Ayer viernes, primera jornada de cierre para bares y restaurantes, los hosteleros de la localidad se reunieron con el alcalde y varios concejales para trasladarles el malestar en el sector. La sala Alfonsa de la Torre acogió a alrededor de 25 hosteleros de  Cuéllar para intercambiar impresiones ante unas medidas que tachan de “injustas”.  Los hosteleros hicieron saber al alcalde que el encuentro y la indignación no es contra el Gobierno local, sino con la situación autonómica y el que consideran un acoso a su sector. Agradecieron en todo momento que Carlos Fraile los recibiera el primer día de cierre. Por su parte, el alcalde se mostró de su lado ante la dura situación que viven tantos negocios -y tantas personas, pero reconoció que los recursos del Ayuntamiento “son los que son”.

Los hosteleros reclamaron ayudas, una partida económica que pueda salvar su situación, pero el alcalde explicó que aunque su sector sea ahora mismo uno de los más afectados, “esto es una cadena y puede ser tan larga como se quiera”. Fraile recordó que hay muchos eslabones en la cadena: se incluye a proveedores de todo tipo y ellos también podrían reclamar una ayuda. Los hosteleros se consideran el primer eslabón; “los que estamos con ingresos a cero somos nosotros, el resto puede vender a particulares aunque sea menos”, comentaron algunos de los presentes. Señalan además que aunque bien recibidas, las ayudas como la exención de pago de terrazas o la bonificación en la tasa de basuras puede que lleguen tarde el año que viene: “algunos no vamos a llegar”.
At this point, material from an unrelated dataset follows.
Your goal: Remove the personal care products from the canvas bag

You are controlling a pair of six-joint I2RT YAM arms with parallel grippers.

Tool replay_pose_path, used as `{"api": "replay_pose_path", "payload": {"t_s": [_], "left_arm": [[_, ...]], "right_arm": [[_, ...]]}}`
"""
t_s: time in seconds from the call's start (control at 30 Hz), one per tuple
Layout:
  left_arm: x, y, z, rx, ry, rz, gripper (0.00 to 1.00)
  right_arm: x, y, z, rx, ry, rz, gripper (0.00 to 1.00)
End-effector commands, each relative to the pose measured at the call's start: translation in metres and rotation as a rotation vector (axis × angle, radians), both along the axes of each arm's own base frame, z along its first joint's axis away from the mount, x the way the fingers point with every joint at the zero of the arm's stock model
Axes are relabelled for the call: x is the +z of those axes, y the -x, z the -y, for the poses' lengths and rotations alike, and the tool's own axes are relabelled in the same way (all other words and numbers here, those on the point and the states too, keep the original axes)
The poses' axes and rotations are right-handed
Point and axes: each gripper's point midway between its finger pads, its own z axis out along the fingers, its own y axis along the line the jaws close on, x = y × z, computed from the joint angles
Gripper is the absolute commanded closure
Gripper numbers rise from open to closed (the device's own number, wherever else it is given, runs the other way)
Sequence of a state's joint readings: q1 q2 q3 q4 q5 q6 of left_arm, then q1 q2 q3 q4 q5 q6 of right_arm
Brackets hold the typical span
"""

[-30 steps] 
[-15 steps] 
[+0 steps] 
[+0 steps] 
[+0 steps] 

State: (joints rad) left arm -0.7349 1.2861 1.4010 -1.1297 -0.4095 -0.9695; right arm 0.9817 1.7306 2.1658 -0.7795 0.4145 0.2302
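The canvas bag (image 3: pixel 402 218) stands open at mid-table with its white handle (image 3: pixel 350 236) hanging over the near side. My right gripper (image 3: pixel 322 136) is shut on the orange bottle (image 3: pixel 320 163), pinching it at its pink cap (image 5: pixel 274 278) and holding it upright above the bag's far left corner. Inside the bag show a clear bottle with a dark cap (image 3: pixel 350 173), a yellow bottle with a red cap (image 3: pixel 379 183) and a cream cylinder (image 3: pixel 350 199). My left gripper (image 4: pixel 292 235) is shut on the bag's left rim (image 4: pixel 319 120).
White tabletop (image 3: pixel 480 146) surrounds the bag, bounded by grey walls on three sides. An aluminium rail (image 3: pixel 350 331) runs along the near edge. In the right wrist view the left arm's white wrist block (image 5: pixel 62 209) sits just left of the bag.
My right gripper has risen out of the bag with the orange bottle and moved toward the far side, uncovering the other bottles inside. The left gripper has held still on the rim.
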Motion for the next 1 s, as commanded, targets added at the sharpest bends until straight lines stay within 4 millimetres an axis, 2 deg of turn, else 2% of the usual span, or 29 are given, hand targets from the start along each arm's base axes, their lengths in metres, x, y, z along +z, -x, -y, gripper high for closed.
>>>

La situación es agónica en muchos casos, tras meses y meses de cierre o apertura con medidas que no les permiten cubrir gastos. Esta es otra de sus reivindicaciones: sin ingresos, por qué han de seguir pagando gastos. Varios fueron los testimonios que pusieron de manifiesto que las circunstancias van a dejar un panorama muy complicado este invierno. Algunos hablaron de las medidas que ya estaban adaptando, como pedir estufas y mamparas que permitieran a los consumidores consumir en terraza este invierno, y que puede que ni siquiera usen.

El alcalde, que mostró comprensión en todo momento, fue realista y quiso hacer comprender que no puede haber grandes medidas para el sector. “Tenemos que mirar con un prisma de realidad”. Los hosteleros hicieron saber que la semana que viene se manifestarán con todas las medidas de seguridad, previsiblemente el viernes, para mostrar de nuevo su indignación. Quisieron saber si el alcalde “estaría de su lado”, a lo que el regidor local respondió afirmativamente: “El Ayuntamiento de Cuéllar esta del lado de sus vecinos, especialmente de los que lo pasan mal; queremos que os dejen trabajar y trabajaremos porque no se demore la apertura de la hostelería ni un minuto más de lo necesario”, indicó.

Fraile reiteró que a nivel institucional hará saber el tremendo malestar que se vive en Cuéllar, del que además mostró orgullo por lo bien que se han hecho las cosas este verano. “Eres nuestra voz”, comentó alguna de las trabajadoras de Cuéllar. “La gente ve los bares como un pitorreo y es nuestro trabajo, vendemos fiesta porque es nuestro trabajo”, defendió Lourdes Molter, camarera local.

No existe una solución a corto plazo, como ambas partes concluyeron, pero sí el derecho de protesta que llevarán a cabo ante la estigmatización de un sector en el que se han registrado menos del 3,5% de los casos según el Ministerio de Sanidad.  

Una navidad incierta

Para los hosteleros, la siguiente época de reflote sería la Navidad, pero visto el desarrollo de los acontecimientos, no auguran que esto mejore. Se dirigieron al alcalde para preguntar qué se prevé hacer en Navidad, pero las respuestas, en un panorama tan incierto, no fueron muy esclarecedoras. Fraile explicó que sí hay varios planes establecidos para ejecutar según la permisividad de la normativa. “Igual que se ha celebrado un Halloween diferente, habrá que hacerlo con la Navidad”. El alcalde explicó que a nivel económico se pretende  hacer una serie de bonos que impulsen las compras en la localidad. Favorecer al comercio local estas navidades es prioritario para el Consistorio, que es consciente de que no habrá cabalgata como tal pero ya estudia alternativas diferentes para que la Navidad pueda celebrarse aunque sea con restricciones. La incertidumbre está presente pero todos los afectados trabajan por hacerse oír y que se les permita trabajar.